Runtime-configurable settings passed via the `settings` constructor argument using `OpenAITTSService.Settings(...)`. These can be updated mid-conversation with `TTSUpdateSettingsFrame`. See [Service Settings](/pipecat/fundamentals/service-settings) for details.

| Parameter      | Type              | Default     | Description                                                                 |
| -------------- | ----------------- | ----------- | --------------------------------------------------------------------------- |
| `model`        | `str`             | `None`      | TTS model identifier. *(Inherited from base settings.)*                     |
| `voice`        | `str`             | `None`      | Voice identifier. *(Inherited from base settings.)*                         |
| `language`     | `Language \| str` | `None`      | Language for synthesis. *(Inherited from base settings.)*                   |
| `instructions` | `str`             | `NOT_GIVEN` | Instructions to guide voice synthesis behavior (e.g. affect, tone, pacing). |
| `speed`        | `float`           | `NOT_GIVEN` | Voice speed control (0.25 to 4.0).                                          |

## Usage

### Basic Setup

```python theme={null}
from pipecat.services.openai import OpenAITTSService

tts = OpenAITTSService(
    api_key=os.getenv("OPENAI_API_KEY"),
    settings=OpenAITTSService.Settings(
        voice="nova",
    ),
)
```

### With Voice Customization

```python theme={null}
from pipecat.services.openai import OpenAITTSService

tts = OpenAITTSService(
    api_key=os.getenv("OPENAI_API_KEY"),
    settings=OpenAITTSService.Settings(
        voice="coral",
        model="gpt-4o-mini-tts",
        instructions="Speak in a warm, friendly tone with moderate pacing.",
        speed=1.1,
    ),
)
```

### Updating Settings at Runtime

Voice settings can be changed mid-conversation using `TTSUpdateSettingsFrame`:

```python theme={null}
from pipecat.frames.frames import TTSUpdateSettingsFrame
from pipecat.services.openai.tts import OpenAITTSSettings

await task.queue_frame(
    TTSUpdateSettingsFrame(
        delta=OpenAITTSSettings(
            instructions="Now speak more formally.",
            speed=0.9,
        )
    )
)
```

<Tip>
  The `InputParams` / `params=` pattern is deprecated as of v0.0.105. Use
  `Settings` / `settings=` instead.
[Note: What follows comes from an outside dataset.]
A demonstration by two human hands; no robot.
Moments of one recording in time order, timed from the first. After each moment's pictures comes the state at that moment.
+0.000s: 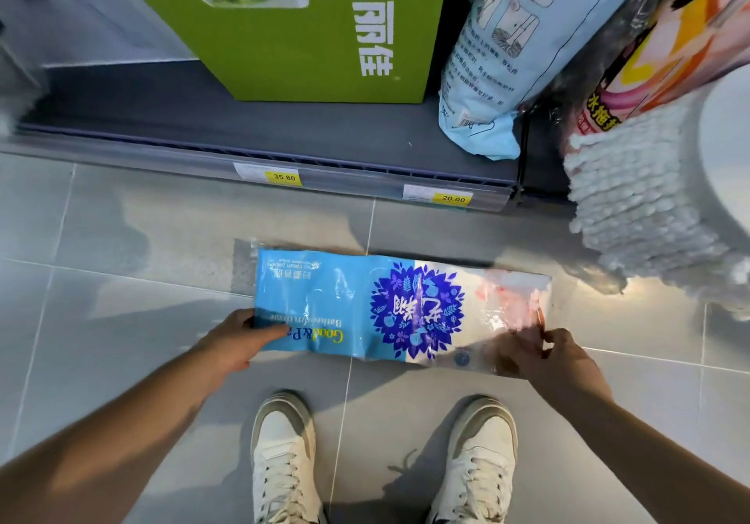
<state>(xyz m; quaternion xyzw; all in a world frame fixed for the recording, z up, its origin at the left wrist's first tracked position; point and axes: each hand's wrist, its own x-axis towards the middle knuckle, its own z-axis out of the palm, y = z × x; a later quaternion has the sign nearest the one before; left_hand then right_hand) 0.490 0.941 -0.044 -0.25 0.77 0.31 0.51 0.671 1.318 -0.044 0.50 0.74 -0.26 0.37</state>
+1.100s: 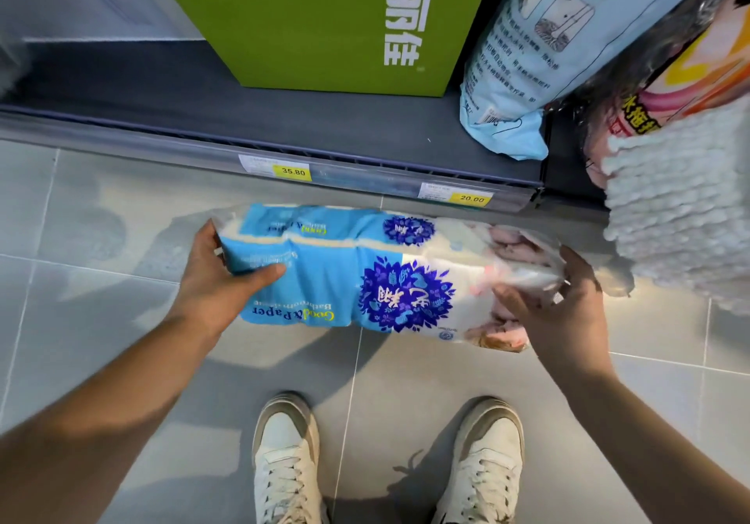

See the [Service Settings
  guide](/pipecat/fundamentals/service-settings) for migration details.
</Tip>

## Notes

* **Fixed sample rate**: OpenAI TTS always outputs audio at 24kHz. Using a different sample rate may cause issues.
* **Model selection**: The `gpt-4o-mini-tts` model supports the `instructions` parameter for controlling voice affect and tone, which traditional TTS models do not support.
* **HTTP-based service**: OpenAI TTS uses HTTP streaming, so it does not have WebSocket connection events.